The solution to the system is $$ x(t) = e^{At}x_0 + \int_0^t e^{A(t-s)}ds\ b, $$ where $e^{At}$ is defined by $\sum_{n=0}^{\infty}A^n/n!$. The steady state of the system is $\lim_{n\rightarrow \infty}x(t)$, which you can find analytically by factoring $A$ into its Jordan canonical form and then exponentiating it (the Jordan blocks have known exponentials which you can look up). If the system happens to have three distinct eigenvalues, this is no different from diagonalizing the matrix and exponentiating the diagonal (resulting in the exponentials of each element).

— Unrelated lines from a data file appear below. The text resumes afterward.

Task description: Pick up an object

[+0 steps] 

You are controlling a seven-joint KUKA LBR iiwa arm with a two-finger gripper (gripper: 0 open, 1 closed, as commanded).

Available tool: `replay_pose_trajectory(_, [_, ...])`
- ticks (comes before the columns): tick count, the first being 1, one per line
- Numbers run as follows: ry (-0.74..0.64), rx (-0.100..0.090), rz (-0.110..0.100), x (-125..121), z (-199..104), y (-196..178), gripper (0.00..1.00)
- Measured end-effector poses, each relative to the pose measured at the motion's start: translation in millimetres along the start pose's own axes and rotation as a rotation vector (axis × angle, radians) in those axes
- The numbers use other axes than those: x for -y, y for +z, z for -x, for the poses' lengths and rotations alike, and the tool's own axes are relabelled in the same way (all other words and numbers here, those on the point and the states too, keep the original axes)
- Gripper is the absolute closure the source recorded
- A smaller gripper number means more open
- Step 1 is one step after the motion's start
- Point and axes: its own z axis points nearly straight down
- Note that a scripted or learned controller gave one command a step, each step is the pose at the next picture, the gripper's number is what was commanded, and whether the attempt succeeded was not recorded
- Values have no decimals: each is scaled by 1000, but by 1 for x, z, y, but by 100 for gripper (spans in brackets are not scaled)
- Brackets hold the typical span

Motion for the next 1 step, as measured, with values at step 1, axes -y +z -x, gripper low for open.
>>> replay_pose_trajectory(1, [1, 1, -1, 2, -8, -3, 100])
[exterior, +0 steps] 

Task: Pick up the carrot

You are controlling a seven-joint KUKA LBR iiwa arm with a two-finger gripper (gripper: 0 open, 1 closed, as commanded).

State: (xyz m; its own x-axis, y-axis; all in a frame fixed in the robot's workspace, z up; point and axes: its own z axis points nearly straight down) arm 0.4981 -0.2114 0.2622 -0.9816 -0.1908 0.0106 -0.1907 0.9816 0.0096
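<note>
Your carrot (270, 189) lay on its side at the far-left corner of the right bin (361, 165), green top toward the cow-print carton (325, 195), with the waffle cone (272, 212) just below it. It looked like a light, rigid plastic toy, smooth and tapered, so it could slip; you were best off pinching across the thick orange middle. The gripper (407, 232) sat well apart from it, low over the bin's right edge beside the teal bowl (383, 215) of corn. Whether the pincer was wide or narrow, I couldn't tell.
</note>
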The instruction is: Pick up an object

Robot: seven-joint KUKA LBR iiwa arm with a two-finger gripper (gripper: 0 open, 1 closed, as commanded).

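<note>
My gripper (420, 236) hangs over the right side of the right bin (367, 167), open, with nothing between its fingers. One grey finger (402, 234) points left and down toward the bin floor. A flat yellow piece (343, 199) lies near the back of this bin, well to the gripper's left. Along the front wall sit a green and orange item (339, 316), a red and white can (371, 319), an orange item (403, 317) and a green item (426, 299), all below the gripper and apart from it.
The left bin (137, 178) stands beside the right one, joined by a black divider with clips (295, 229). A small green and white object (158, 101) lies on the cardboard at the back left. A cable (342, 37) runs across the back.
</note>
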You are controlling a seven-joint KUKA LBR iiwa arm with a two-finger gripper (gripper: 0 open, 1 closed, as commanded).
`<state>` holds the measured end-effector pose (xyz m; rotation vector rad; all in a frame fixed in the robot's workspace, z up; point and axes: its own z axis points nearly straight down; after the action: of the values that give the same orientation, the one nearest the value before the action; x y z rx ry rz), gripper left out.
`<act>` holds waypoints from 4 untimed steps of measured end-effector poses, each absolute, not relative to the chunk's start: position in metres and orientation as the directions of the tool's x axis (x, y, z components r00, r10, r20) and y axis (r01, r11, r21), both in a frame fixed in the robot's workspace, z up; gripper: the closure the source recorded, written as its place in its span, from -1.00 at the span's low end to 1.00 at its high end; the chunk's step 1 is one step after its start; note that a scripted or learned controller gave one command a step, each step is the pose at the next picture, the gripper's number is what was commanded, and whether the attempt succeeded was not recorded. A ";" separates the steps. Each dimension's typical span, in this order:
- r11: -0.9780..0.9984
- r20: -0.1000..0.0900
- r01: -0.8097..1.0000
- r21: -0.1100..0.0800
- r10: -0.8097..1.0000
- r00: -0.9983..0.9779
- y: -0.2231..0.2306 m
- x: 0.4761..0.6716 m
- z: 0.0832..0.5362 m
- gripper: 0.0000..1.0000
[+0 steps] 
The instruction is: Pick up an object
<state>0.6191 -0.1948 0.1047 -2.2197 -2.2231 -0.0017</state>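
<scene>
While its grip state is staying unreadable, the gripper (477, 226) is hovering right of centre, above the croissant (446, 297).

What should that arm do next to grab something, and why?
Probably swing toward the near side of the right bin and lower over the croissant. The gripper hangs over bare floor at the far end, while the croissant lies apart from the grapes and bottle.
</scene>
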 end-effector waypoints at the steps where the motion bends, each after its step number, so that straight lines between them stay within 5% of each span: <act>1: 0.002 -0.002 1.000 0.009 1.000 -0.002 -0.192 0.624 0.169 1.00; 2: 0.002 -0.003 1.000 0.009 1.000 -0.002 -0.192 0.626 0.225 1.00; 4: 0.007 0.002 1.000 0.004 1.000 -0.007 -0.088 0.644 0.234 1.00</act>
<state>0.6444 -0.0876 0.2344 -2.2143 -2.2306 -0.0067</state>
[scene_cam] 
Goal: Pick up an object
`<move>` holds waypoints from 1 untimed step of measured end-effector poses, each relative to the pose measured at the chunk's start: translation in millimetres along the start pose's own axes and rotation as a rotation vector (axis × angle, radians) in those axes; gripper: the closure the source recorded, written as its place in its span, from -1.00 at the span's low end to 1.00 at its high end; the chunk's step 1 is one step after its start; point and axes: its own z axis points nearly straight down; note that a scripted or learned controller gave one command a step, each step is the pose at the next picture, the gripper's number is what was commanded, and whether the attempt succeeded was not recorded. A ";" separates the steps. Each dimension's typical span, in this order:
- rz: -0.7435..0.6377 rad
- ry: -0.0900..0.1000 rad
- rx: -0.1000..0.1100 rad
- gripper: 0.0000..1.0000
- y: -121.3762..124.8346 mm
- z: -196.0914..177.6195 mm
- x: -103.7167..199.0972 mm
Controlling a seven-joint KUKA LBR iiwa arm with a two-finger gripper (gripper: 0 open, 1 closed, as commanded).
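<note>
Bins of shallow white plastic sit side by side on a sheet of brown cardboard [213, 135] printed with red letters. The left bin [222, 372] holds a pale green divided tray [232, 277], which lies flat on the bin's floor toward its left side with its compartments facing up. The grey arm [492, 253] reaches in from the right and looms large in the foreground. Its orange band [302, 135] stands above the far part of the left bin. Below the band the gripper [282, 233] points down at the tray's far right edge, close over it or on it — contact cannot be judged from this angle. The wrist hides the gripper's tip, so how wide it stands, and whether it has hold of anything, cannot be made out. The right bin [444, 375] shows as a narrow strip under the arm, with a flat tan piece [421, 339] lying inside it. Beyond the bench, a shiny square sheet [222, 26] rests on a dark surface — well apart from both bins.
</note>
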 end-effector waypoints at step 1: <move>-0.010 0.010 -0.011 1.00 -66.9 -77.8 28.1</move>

Another method is to take the Laplace transform and use the final value theorem; e.g.
$$ \lim_{n\rightarrow \infty}x(t) = \lim_{s\rightarrow 0} sX(s). $$
Note that this requires the you to compute $(sI-A)^{-1}$.
The equilibria of this system occur whenever $Ax = -b$ or $x = -A^{-1}b$ if $A$ is invertible. If this system has no solutions then there can be no equilibria. The system clearly only has nulclines if the linear system $Ax = -b$ possesses infinity many solutions. Otherwise there will be a finite number of equilibria or perhaps none at all.